» EXERCISE GOAL:
The answer should match the records character for character.

» Stored items:
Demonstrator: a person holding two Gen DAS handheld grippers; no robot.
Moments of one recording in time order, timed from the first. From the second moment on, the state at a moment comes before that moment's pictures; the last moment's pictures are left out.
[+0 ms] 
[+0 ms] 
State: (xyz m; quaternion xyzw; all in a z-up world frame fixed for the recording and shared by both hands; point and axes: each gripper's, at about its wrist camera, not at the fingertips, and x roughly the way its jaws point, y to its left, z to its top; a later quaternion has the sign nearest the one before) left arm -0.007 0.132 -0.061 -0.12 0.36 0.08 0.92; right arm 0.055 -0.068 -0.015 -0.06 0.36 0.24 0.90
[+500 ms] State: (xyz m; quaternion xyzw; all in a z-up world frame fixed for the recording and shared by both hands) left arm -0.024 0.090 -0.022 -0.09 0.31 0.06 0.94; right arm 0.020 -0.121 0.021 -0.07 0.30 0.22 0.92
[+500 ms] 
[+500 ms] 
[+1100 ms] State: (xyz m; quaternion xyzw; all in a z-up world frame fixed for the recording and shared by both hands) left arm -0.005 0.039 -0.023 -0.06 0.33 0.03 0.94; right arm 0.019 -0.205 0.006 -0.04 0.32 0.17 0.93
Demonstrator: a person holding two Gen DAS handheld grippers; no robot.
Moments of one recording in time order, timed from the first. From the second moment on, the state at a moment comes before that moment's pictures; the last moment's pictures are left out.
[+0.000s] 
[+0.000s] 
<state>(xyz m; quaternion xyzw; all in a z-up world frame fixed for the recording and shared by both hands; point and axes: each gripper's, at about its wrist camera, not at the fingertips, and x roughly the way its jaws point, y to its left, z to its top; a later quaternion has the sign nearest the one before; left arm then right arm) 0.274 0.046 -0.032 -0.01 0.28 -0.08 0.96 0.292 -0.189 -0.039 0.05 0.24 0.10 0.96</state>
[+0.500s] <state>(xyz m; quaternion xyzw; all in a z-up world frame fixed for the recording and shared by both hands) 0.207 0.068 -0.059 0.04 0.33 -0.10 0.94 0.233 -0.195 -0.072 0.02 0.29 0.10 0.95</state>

» RESPONSE TO THIS EXERCISE:
Demonstrator: a person holding two Gen DAS handheld grippers; no robot.
Moments of one recording in time order, timed from the first. From the second moment on, the state at a moment comes before that moment's pictures; the last moment's pictures are left out.
[+0 ms] 
[+0 ms] 
State: (xyz m; quaternion xyzw; all in a z-up world frame fixed for the recording and shared by both hands; point and axes: each gripper's, at about its wrist camera, not at the fingertips, and x roughly the way its jaws point, y to its left, z to its top; a later quaternion has the sign nearest the one before) left arm -0.007 0.132 -0.061 -0.12 0.36 0.08 0.92; right arm 0.055 -0.068 -0.015 -0.06 0.36 0.24 0.90
[+500 ms] State: (xyz m; quaternion xyzw; all in a z-up world frame fixed for the recording and shared by both hands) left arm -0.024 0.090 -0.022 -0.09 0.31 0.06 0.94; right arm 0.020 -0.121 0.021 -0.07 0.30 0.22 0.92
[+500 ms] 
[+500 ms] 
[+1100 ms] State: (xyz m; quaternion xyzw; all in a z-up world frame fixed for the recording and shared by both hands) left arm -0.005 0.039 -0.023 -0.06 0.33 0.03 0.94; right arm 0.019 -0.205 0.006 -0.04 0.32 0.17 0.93
Demonstrator: a person holding two Gen DAS handheld grippers; no robot.
Moments of one recording in time order, timed from the first. From the second moment on, the state at a moment comes before that moment's pictures; the last moment's pictures are left out.
[+0.000s] 
[+0.000s] 
<state>(xyz m; quaternion xyzw; all in a z-up world frame fixed for the recording and shared by both hands; point and axes: each gripper's, at about its wrist camera, not at the fingertips, and x roughly the way its jaws point, y to its left, z to its top; a later quaternion has the sign nearest the one before; left arm then right arm) 0.274 0.046 -0.032 -0.01 0.28 -0.08 0.96 0.292 -0.189 -0.039 0.05 0.24 0.10 0.96</state>
[+0.500s] <state>(xyz m; quaternion xyzw; all in a z-up world frame fixed for the recording and shared by both hands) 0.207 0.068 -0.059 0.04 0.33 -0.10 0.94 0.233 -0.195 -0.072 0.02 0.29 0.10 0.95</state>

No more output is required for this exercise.